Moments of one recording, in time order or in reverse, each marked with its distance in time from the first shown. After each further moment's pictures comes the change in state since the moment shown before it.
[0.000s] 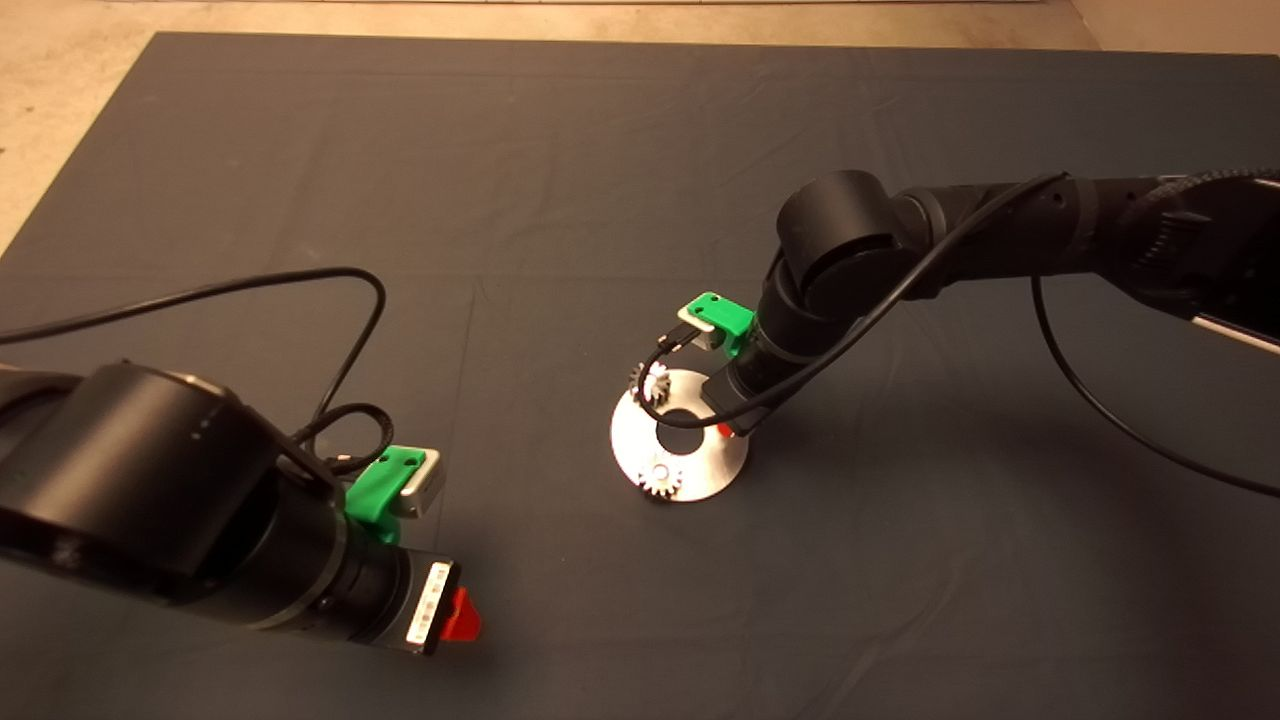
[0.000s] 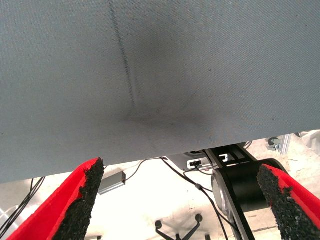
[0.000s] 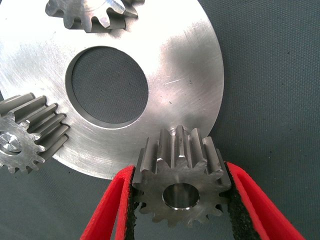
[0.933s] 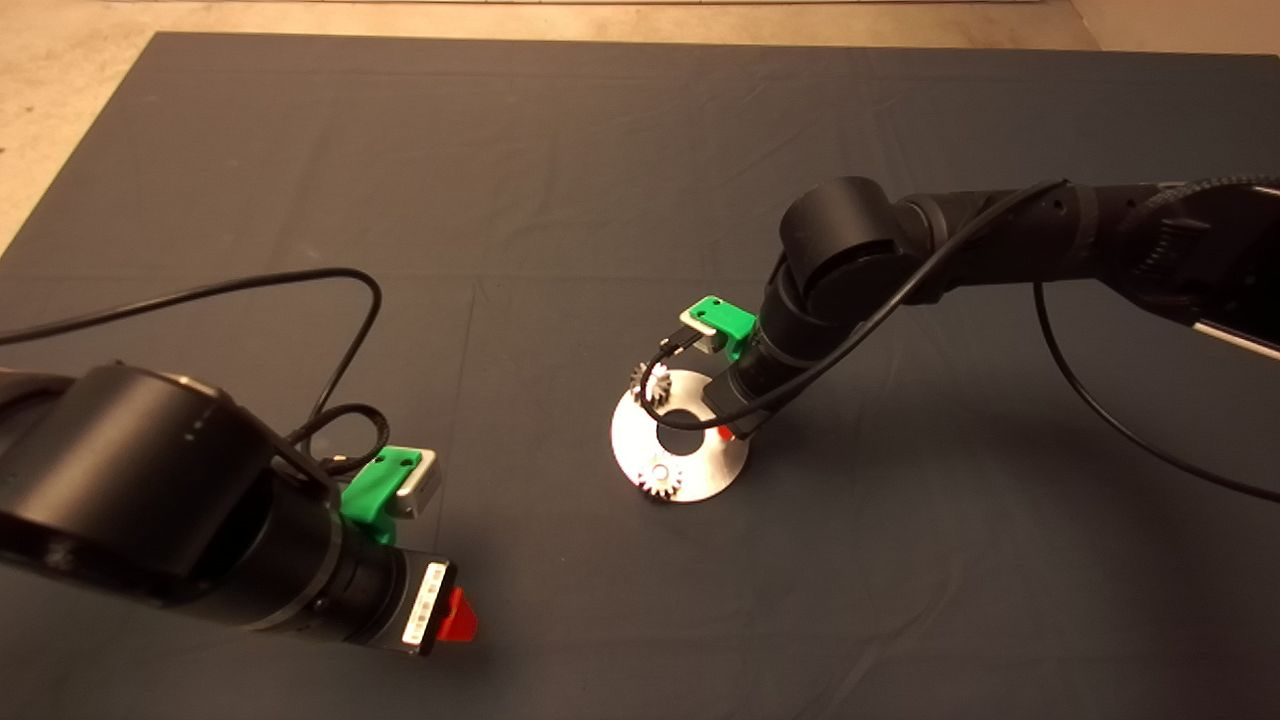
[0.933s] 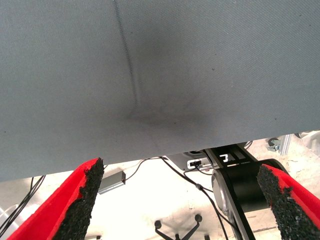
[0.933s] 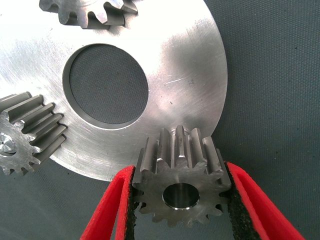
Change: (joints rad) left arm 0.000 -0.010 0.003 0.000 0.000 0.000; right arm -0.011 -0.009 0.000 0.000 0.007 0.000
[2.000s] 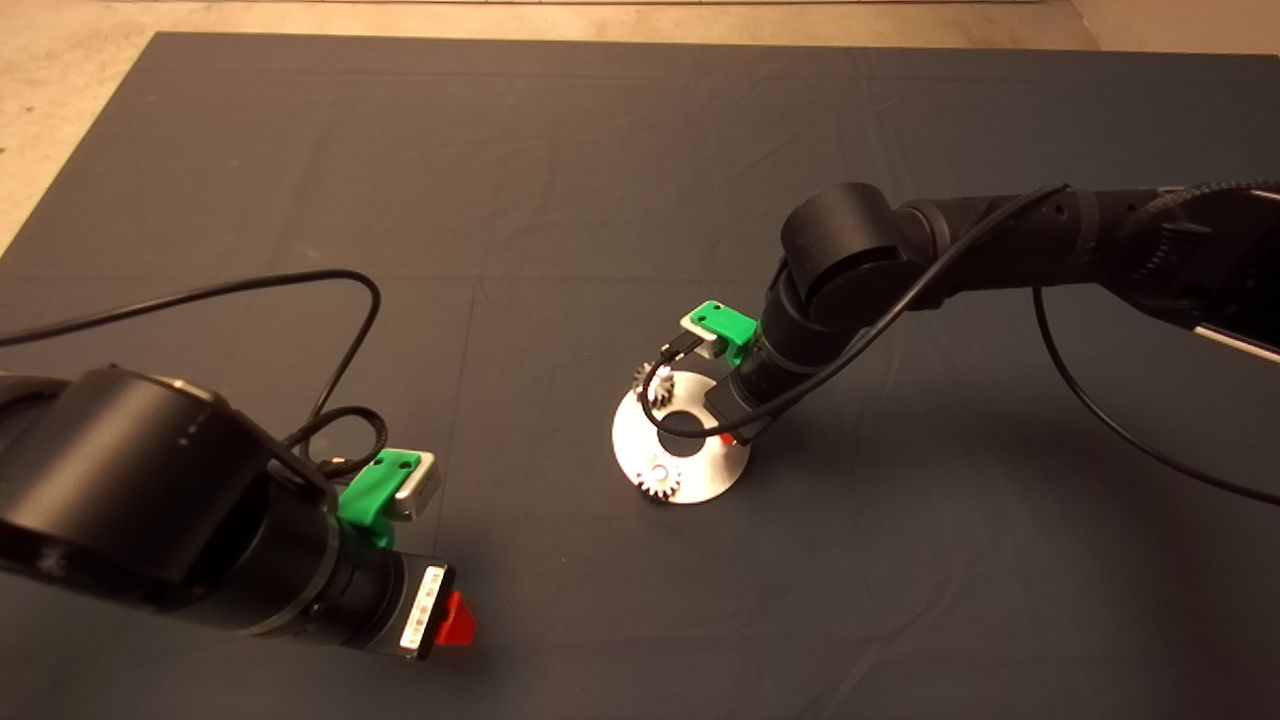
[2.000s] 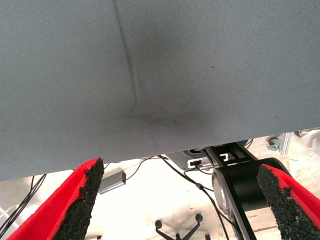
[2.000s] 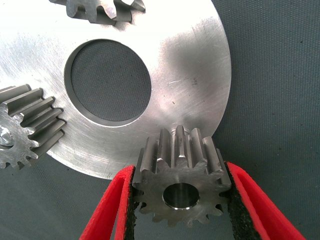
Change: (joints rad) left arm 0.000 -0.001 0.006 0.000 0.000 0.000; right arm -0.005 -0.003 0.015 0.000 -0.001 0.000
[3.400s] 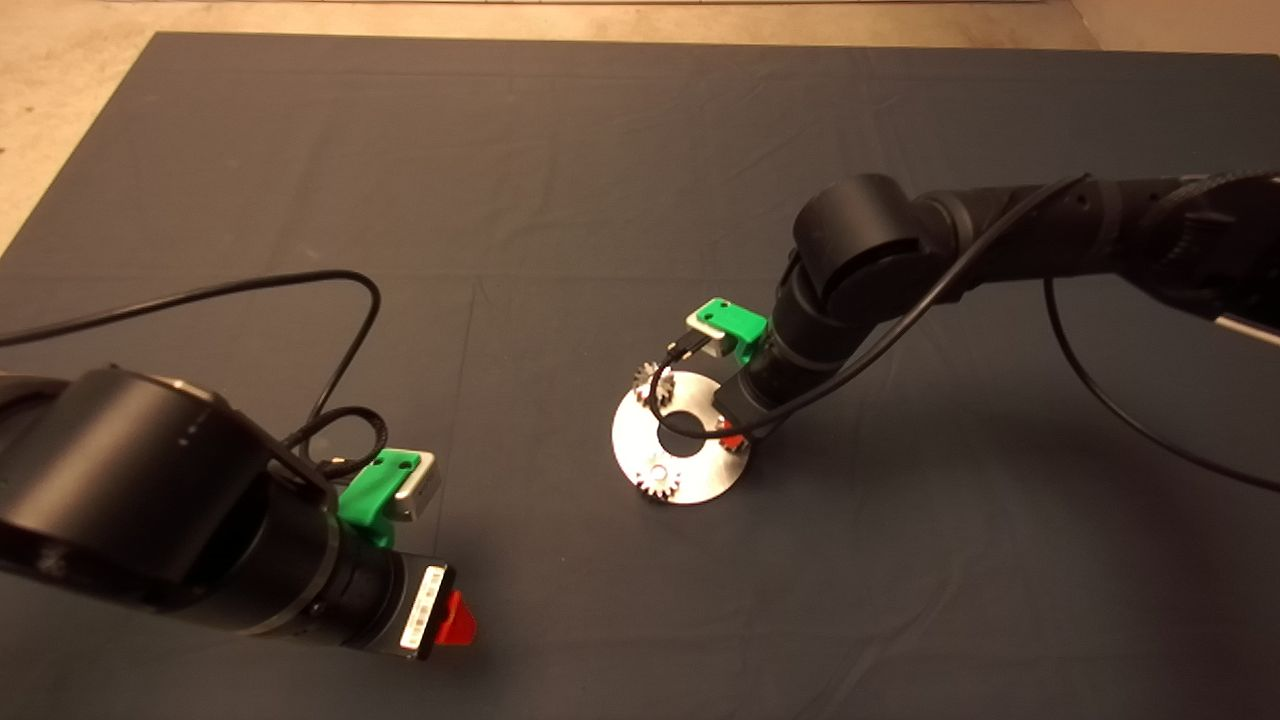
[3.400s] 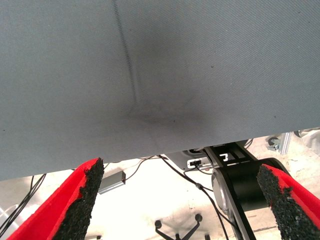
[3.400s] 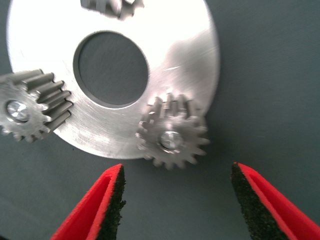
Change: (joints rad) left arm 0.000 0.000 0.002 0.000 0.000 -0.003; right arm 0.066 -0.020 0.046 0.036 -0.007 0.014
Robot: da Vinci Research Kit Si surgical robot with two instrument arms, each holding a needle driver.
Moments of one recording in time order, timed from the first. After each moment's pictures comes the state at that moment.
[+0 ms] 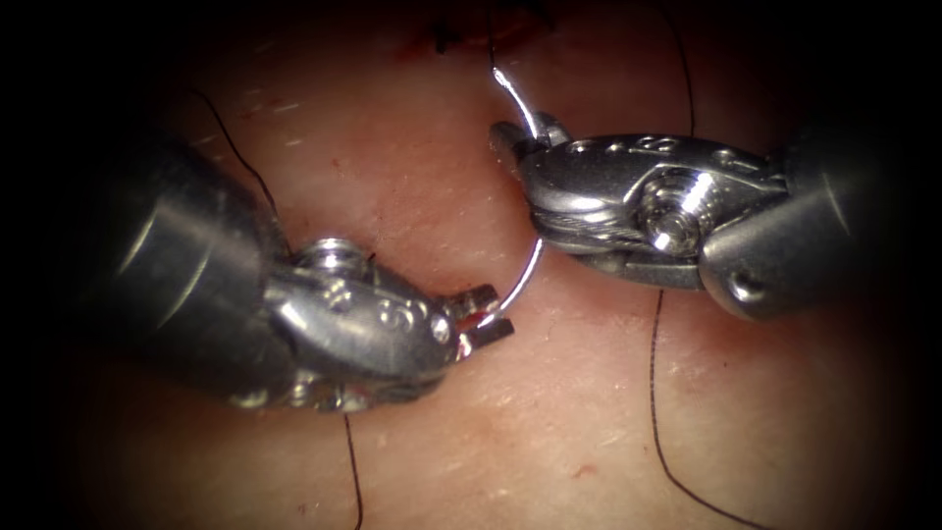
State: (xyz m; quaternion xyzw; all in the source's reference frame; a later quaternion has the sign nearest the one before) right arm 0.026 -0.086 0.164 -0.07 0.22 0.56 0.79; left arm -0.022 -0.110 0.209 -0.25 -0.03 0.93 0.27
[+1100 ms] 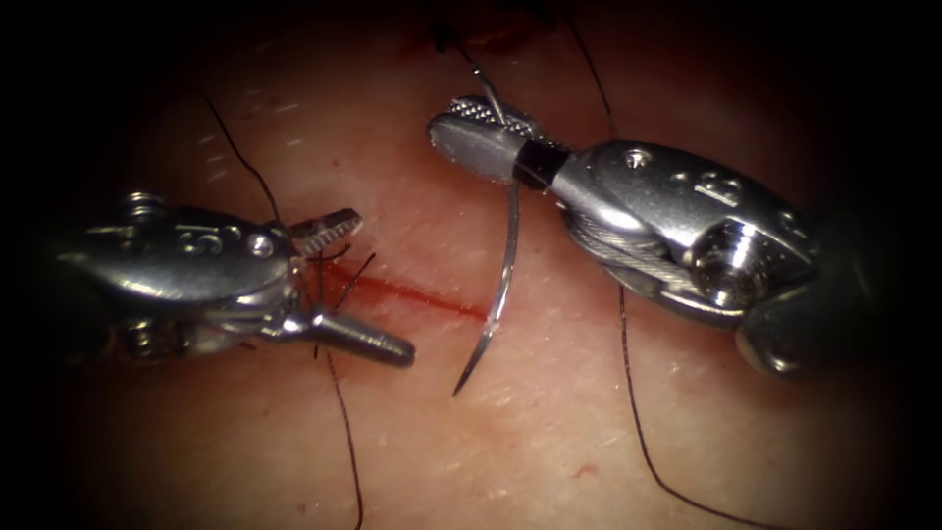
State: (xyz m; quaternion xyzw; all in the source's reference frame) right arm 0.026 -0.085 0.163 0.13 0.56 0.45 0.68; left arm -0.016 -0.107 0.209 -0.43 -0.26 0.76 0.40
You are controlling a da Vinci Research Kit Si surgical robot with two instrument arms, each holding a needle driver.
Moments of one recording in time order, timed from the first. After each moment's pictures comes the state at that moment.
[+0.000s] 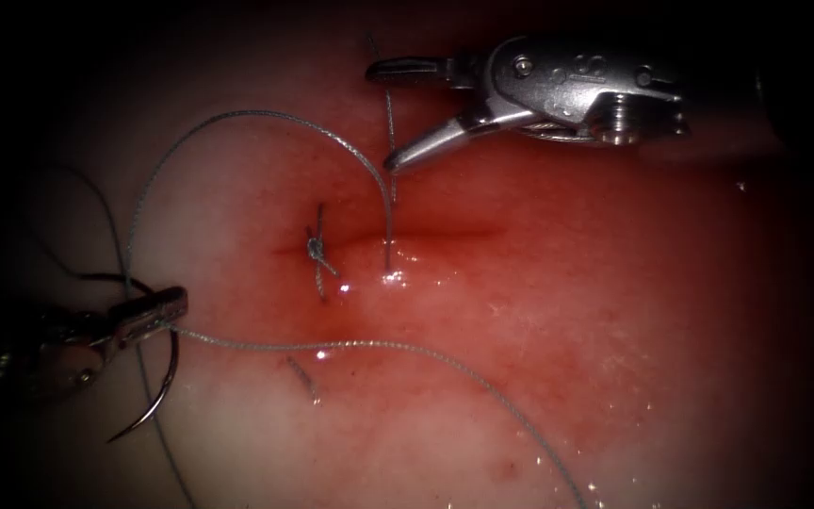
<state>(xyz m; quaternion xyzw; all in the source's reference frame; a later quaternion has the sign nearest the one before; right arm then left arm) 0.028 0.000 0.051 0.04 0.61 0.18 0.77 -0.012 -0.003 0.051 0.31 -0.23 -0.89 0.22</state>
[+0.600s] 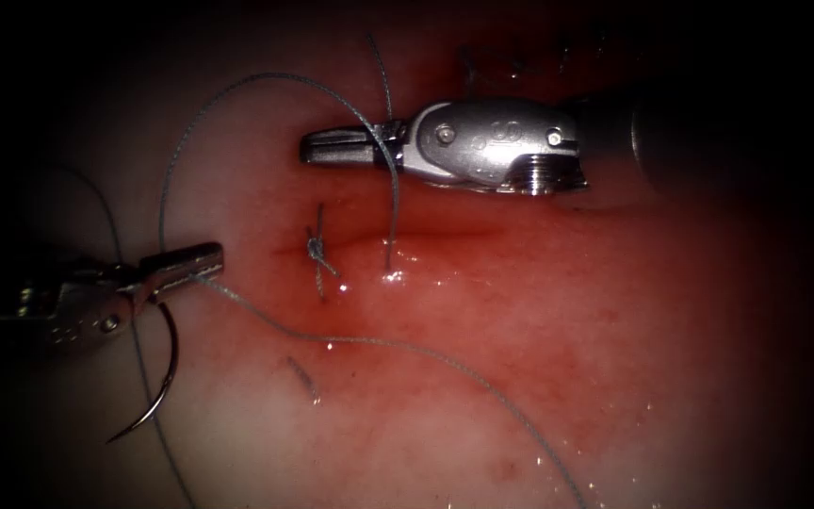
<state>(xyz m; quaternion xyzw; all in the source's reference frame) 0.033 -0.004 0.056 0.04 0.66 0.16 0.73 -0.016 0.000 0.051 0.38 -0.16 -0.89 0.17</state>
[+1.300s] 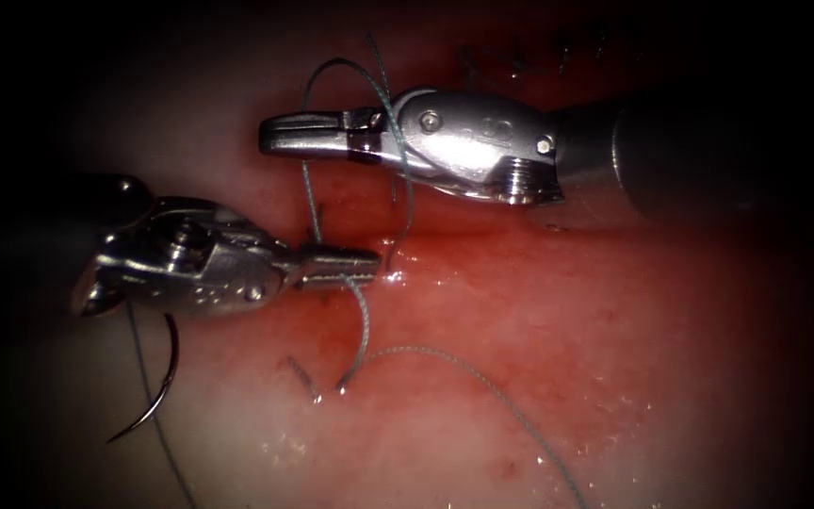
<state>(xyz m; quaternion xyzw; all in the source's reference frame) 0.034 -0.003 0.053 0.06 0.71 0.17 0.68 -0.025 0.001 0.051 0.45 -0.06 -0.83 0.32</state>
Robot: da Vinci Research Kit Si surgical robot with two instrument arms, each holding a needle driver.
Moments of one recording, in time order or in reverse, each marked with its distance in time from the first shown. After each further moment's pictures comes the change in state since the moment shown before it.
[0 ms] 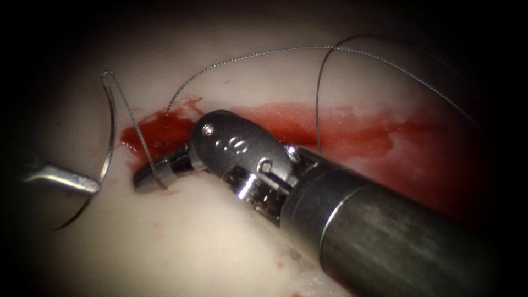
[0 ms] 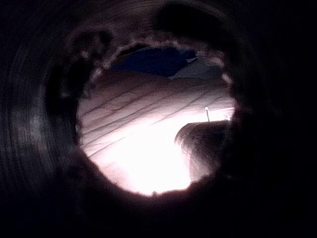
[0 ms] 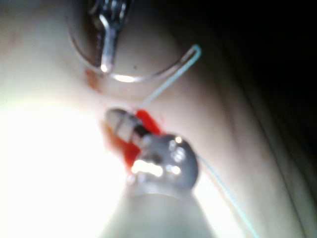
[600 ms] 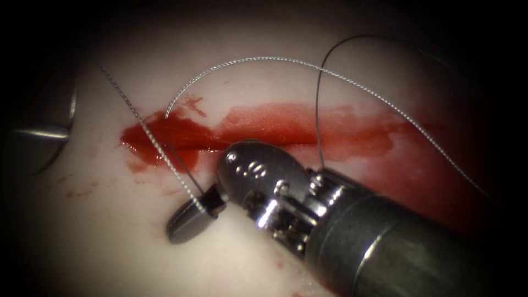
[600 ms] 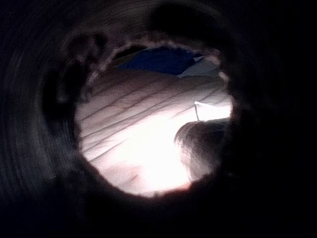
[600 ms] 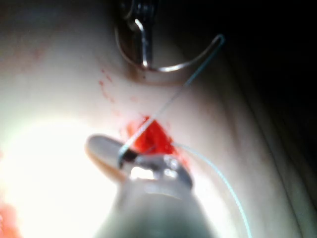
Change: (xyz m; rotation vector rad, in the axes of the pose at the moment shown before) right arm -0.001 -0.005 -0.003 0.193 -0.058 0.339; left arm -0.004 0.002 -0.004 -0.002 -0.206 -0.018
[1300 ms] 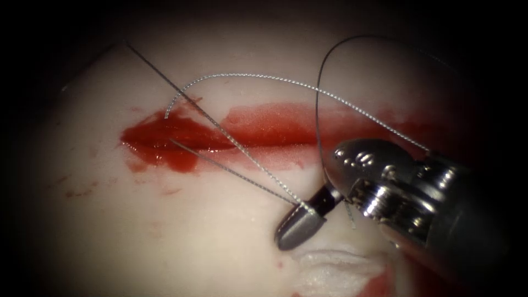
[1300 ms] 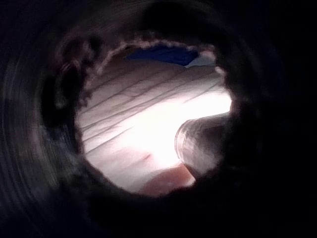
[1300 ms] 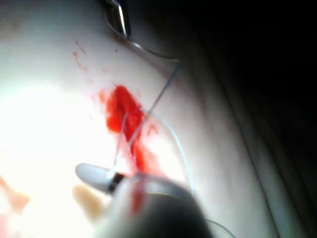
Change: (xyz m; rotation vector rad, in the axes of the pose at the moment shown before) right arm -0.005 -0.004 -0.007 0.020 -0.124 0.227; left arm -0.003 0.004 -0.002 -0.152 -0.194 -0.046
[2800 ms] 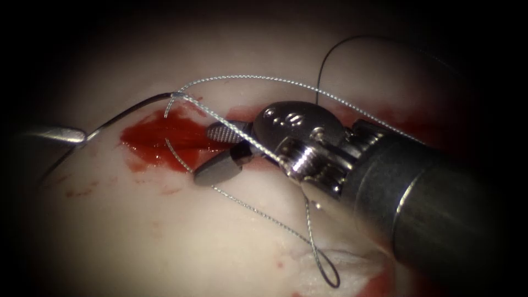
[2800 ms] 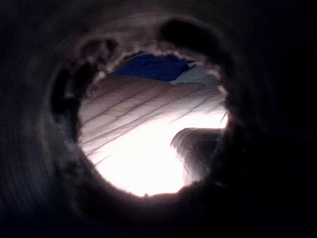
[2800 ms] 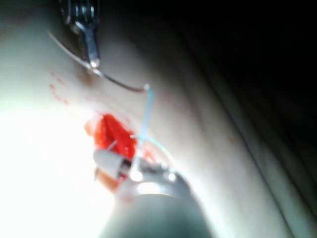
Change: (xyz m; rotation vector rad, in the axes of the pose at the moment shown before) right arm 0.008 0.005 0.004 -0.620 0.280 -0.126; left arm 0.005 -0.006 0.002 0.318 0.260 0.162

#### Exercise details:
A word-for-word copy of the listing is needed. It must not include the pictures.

#### Result:
Moments of one recording, in time order or in reverse, each marked with its distance in time from the first shown. After each further moment's pictures comes the change in state since the moment shown before it.
[0.000s] 
[0.000s] 
[0.000s] 
[0.933s] 
[0.933s] 
[0.933s] 
Change: (joints rad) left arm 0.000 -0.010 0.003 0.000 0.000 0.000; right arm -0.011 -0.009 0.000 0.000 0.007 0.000
[2.000s] 
[2.000s] 
[2.000s] 
Change: (joints rad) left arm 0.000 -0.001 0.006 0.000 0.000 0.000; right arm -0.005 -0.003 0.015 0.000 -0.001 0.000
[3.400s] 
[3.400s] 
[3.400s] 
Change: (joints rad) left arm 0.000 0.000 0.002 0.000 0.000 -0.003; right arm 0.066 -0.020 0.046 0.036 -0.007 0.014
Robot: da Vinci Research Kit Si surgical robot with two instrument arms, each holding a needle driver.
Moments of one recording in time order, timed from the first. After each moment's pictures comes the state at that moment.
[+0 ms] 
State: (xyz m; quaternion xyzw; all in the source's reference frame; a later quaternion has the sign nearest the one before) right arm 0.026 -0.086 0.164 -0.07 0.22 0.56 0.79; left arm -0.022 -0.110 0.209 -0.25 -0.03 0.93 0.27
[+1100 ms] 
State: (xyz m; quaternion xyzw; all in the source's reference frame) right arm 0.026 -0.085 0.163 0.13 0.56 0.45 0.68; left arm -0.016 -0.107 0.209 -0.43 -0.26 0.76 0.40
You are controlling a da Vinci Research Kit Si surgical robot with two instrument arms, each holding a needle driver.
Moments of one recording in time order, timed from the first. After each moment's pictures comes the state at that moment.
[+0.000s] 
<state>(xyz m; quaternion xyzw; all in the source's reference frame; a later quaternion has the sign nearest the one before; right arm then left arm) 0.028 0.000 0.051 0.04 0.61 0.18 0.77 -0.012 -0.003 0.051 0.31 -0.23 -0.89 0.22</state>
[+0.600s] 
<state>(xyz m; quaternion xyzw; all in the source's reference frame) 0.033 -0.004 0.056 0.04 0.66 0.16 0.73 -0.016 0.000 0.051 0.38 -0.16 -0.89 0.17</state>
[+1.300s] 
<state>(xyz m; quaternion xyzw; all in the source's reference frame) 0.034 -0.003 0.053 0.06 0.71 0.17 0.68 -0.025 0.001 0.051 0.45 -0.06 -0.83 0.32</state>
Robot: da Vinci Research Kit Si surgical robot with two instrument arms, each holding a needle driver.
Moments of one recording, in time order or in reverse, each marked with its distance in time from the first shown. After each further moment's pictures comes the change in state since the moment shown before it.
[0 ms] 
[0 ms] 
[0 ms] 
[600 ms] 
[600 ms] 
[600 ms] 
Change: (xyz m; rotation vector rad, in the axes of the pose at the moment shown before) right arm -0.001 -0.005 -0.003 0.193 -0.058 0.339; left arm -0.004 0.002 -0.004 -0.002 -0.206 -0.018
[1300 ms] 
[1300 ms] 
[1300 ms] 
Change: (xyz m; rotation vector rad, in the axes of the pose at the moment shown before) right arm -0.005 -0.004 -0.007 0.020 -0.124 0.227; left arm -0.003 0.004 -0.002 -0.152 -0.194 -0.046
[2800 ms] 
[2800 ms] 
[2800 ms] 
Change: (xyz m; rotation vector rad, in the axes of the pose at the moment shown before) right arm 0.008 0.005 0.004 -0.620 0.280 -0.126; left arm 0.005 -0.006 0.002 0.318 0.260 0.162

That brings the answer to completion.